**Work instruction:** In the records that follow, the lines from the one containing "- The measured" to the one containing "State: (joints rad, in", inclusive, are to be given again exactly.

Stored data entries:

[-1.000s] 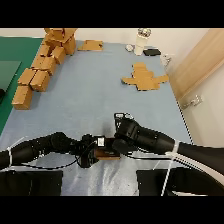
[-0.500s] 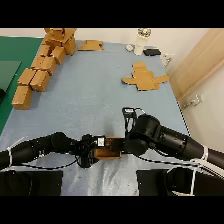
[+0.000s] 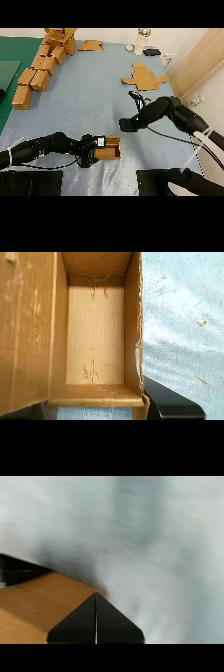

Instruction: Fold the box.

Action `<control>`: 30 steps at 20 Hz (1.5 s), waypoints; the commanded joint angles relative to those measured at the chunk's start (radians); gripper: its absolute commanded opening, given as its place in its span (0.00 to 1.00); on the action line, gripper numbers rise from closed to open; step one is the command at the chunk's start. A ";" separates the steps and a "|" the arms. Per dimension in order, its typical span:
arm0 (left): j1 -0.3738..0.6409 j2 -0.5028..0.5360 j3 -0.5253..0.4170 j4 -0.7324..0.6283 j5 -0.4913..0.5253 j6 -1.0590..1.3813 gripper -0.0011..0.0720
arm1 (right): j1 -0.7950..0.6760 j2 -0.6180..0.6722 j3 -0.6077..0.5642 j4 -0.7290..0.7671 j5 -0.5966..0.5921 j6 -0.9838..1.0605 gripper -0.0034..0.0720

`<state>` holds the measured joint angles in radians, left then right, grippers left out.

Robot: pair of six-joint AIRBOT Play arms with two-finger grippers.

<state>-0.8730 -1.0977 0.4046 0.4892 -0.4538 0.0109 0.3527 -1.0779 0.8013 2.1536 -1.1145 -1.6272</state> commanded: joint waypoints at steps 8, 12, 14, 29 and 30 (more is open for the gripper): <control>0.000 0.000 0.000 0.000 0.002 0.000 0.67 | -0.166 -0.341 -0.067 0.644 -0.229 -0.836 0.05; 0.000 0.000 0.000 0.000 0.001 0.000 0.67 | -0.060 -0.239 -0.076 0.593 -0.213 -0.877 0.05; 0.000 0.000 0.000 0.000 0.001 0.000 0.67 | -0.024 -0.171 -0.109 0.550 -0.148 -0.888 0.05; 0.000 0.000 0.000 0.000 0.001 0.000 0.67 | 0.428 0.236 -0.364 0.137 0.452 -0.874 0.08; 0.000 0.000 0.000 0.000 0.001 0.000 0.67 | 0.434 0.236 -0.364 0.126 0.451 -0.866 0.08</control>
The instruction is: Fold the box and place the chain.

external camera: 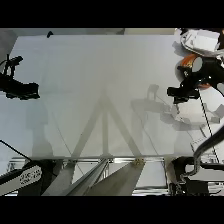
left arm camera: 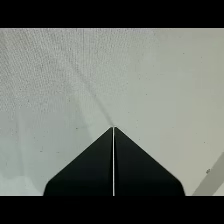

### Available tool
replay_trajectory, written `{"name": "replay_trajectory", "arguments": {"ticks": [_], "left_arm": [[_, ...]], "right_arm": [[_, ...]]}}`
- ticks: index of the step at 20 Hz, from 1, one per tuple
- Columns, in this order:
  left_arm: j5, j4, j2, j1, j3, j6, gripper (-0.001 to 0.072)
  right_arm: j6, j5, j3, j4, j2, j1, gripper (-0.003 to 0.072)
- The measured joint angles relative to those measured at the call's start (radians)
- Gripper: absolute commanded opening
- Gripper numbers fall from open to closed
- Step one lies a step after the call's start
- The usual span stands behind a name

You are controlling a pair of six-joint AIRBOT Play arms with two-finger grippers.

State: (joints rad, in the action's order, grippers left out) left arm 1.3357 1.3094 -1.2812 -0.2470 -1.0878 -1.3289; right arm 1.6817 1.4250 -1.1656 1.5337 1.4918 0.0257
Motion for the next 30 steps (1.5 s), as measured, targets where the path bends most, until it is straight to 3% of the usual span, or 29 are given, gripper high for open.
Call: {"name": "replay_trajectory", "arguments": {"ticks": [11,17,21,22,23,24,26,28,30], "left_arm": [[0.000,0.000,0.000,0.000,0.000,0.000,0.0010],[0.000,0.000,0.000,0.000,0.000,0.000,0.0009],[0.000,0.000,0.000,0.000,0.000,0.000,0.0010],[0.000,0.000,0.000,0.000,0.000,0.000,0.0010],[0.000,0.000,0.000,0.000,0.000,0.000,0.0009],[0.000,0.000,0.000,0.000,0.000,0.000,0.0010],[0.000,0.000,0.000,0.000,0.000,0.000,0.0010],[0.000,0.000,0.000,0.000,0.000,0.000,0.0009],[0.000,0.000,0.000,0.000,0.000,0.000,0.0010]], "right_arm": [[-0.063,-0.002,-0.016,0.029,0.000,0.001,0.0010],[-0.177,0.017,-0.184,0.287,0.000,0.013,0.0008],[-0.209,0.024,-0.286,0.407,0.000,0.129,0.0009],[-0.217,0.029,-0.298,0.423,0.000,0.181,0.0052],[-0.224,0.036,-0.306,0.435,0.000,0.233,0.0290],[-0.231,0.044,-0.312,0.441,0.000,0.290,0.0607],[-0.246,0.044,-0.320,0.425,-0.001,0.398,0.0622],[-0.303,0.027,-0.324,0.358,-0.001,0.494,0.0517],[-0.396,0.018,-0.326,0.277,0.006,0.571,0.0519]]}}
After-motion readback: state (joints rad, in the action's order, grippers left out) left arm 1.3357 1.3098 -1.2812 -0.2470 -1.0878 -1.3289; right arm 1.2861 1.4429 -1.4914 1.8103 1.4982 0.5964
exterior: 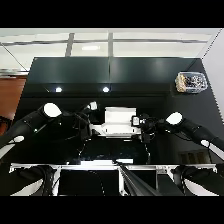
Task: Fold the box and place the chain.
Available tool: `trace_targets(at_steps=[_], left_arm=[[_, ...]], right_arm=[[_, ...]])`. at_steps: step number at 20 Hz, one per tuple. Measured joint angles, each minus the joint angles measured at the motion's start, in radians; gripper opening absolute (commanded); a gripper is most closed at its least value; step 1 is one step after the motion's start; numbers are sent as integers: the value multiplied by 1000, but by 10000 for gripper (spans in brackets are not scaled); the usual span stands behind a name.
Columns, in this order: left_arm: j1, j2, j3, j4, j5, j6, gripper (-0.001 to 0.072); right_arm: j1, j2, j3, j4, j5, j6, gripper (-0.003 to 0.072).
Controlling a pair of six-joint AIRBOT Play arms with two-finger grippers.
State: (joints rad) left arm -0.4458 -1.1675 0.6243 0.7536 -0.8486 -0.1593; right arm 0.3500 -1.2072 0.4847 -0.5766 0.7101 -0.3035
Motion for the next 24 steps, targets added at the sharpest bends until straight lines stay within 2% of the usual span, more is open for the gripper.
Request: trace_targets(at_steps=[1, 3, 5, 7, 9, 10, 11, 19, 20, 21, 22, 23, 24], left_arm=[[-19, 0, -2, 23, 28, 12, 665], [-51, 0, -3, 45, 63, 29, 515], [-74, 0, -4, 38, 83, 39, 477], [-89, -5, -5, 14, 98, 44, 350], [-100, -14, -5, -7, 105, 47, 344], [-107, -20, -5, -21, 106, 47, 255], [-110, -26, -5, -30, 105, 48, 216], [-119, -103, -5, -199, 122, 51, 215], [-120, -114, -5, -218, 121, 51, 208], [-120, -124, -5, -235, 117, 52, 159], [-120, -131, -5, -248, 115, 53, 161], [-120, -138, -5, -261, 113, 55, 177], [-120, -142, -5, -268, 112, 55, 316]], right_arm=[[0, 0, 0, 0, 0, 0, 403], [0, 0, 0, 0, 0, 0, 403], [0, 0, 0, 0, 0, 0, 403], [0, 0, 0, 0, 0, 0, 403], [0, 0, 0, 0, 0, 0, 403], [0, 0, 0, 0, 0, 0, 403], [0, 0, 0, 0, 0, 0, 403], [0, 0, 0, 0, 0, 0, 403], [0, 0, 0, 0, 0, 0, 403], [0, 0, 0, -1, 0, 0, 403], [0, 0, 0, 0, 0, 0, 403], [0, 0, 0, 0, 0, 0, 403], [0, 0, 0, 0, 0, 0, 403]])
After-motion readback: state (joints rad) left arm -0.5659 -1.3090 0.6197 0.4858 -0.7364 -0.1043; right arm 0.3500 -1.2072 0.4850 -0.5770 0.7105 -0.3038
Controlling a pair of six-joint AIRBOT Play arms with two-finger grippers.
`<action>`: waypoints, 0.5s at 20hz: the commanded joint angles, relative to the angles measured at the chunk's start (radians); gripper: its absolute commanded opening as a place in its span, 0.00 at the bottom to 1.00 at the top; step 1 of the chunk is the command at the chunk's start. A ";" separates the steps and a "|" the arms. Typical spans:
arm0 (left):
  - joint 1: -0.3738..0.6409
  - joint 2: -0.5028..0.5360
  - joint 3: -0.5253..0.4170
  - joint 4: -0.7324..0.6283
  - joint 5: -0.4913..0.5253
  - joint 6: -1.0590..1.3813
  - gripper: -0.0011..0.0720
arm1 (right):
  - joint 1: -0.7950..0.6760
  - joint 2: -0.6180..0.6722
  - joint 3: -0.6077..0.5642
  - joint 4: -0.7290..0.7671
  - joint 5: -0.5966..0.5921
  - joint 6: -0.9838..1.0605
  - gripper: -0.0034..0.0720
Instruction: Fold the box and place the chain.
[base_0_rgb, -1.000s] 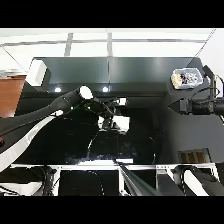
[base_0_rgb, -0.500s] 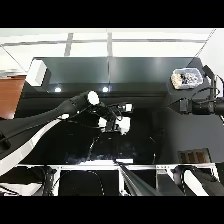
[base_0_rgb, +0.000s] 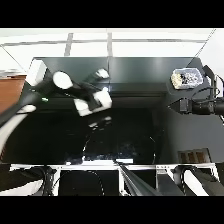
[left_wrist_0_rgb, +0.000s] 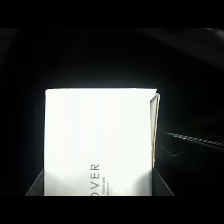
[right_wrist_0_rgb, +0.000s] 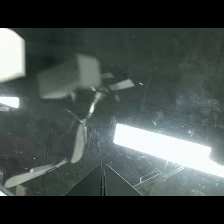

**Task response:**
- The measured joint angles relative to those measured at the call's start (radians)
- Gripper: absolute commanded opening
- Gripper numbers fall from open to closed
- Step one lies a step after the call's start
- The usual span stands behind a name

You are controlling a pair of six-joint AIRBOT Play arms with two-finger grippers.

State: (joints rad, in the action's order, grippers left out) left arm 1.3357 1.3094 -1.2812 -0.2470 -1.0878 -1.3289; right arm 1.6817 1.4250 -1.1656 1.5337 1.4918 0.0257

With this, the exercise is finished.